Personal information
- Date of birth: 30 May 1985 (age 40)
- Place of birth: Târgu Mureș, Romania
- Height: 1.85 m (6 ft 1 in)
- Position: Centre-back; right-back;

Youth career
- Târgu Mureş
- UFK 2000
- Kecskemét

Senior career*
- Years: Team / Apps / (Gls)
- 2004–2006: Fehérvár / 69 / (9)
- 2007–2008: Mattersburg / 65 / (4)
- 2008–2009: Grosseto / 5 / (0)
- 2009–2010: Slaven Belupo / 15 / (2)
- 2010–2012: Ferencváros / 52 / (2)
- 2012–2014: Gyirmót / 43 / (5)
- 2014–2015: Pápa / 42 / (4)
- 2015–2016: Floridsdorfer AC / 15 / (1)
- 2016–2018: Budafoki MTE / 70 / (15)

International career
- 2007–2008: Hungary / 12 / (0)
- 2017–2018: Székely Land

Managerial career
- 2018–2021: Budafok
- 2021–2022: Budafok
- 2023: Gyirmót

= Csaba Csizmadia =

Hungarian footballer and manager

Csaba Csizmadia (born 30 May 1985) is a Romanian-born Hungarian football manager and former player who played as a defender.
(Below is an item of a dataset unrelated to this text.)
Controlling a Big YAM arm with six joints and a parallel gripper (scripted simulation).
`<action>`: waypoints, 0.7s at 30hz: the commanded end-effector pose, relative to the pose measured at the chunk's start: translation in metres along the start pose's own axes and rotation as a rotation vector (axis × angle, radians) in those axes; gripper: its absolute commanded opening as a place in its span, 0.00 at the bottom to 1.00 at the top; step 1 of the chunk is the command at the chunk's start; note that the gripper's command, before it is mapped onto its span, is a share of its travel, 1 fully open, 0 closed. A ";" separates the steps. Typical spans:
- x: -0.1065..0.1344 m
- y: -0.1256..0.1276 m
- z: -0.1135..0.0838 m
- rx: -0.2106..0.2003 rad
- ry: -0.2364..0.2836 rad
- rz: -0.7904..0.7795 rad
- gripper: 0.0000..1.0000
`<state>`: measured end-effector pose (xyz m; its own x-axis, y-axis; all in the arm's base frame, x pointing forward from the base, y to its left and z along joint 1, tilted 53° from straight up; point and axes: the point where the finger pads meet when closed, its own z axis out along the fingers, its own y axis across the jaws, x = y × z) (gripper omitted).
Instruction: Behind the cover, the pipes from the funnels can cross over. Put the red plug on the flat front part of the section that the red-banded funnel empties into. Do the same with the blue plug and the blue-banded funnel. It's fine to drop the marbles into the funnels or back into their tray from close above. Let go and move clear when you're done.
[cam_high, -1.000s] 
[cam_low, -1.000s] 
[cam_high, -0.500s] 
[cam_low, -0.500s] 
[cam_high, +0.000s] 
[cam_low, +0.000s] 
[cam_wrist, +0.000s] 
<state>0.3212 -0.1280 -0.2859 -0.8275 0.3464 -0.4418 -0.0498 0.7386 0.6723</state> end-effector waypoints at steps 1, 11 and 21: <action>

== International career ==
He represented Hungary in 12 games including 7 games for the UEFA Euro 2008 qualifying campaign.

He was member of the Székely Land squad that finished 3rd at 2017 CONIFA European Football Cup and 4th at the 2018 CONIFA World Football Cup respectively.

== Managerial career ==
He worked as a manager for Budafoki MTE from 2018 to 2021. In the 2019–2020 season the club was promoted to Nemzeti Bajnokság I. This was the first time after 74 years that the club reached the top flight of Hungarian football. He resigned from his job on 24 April 2021 following a 2–9 defeat against Paksi FC.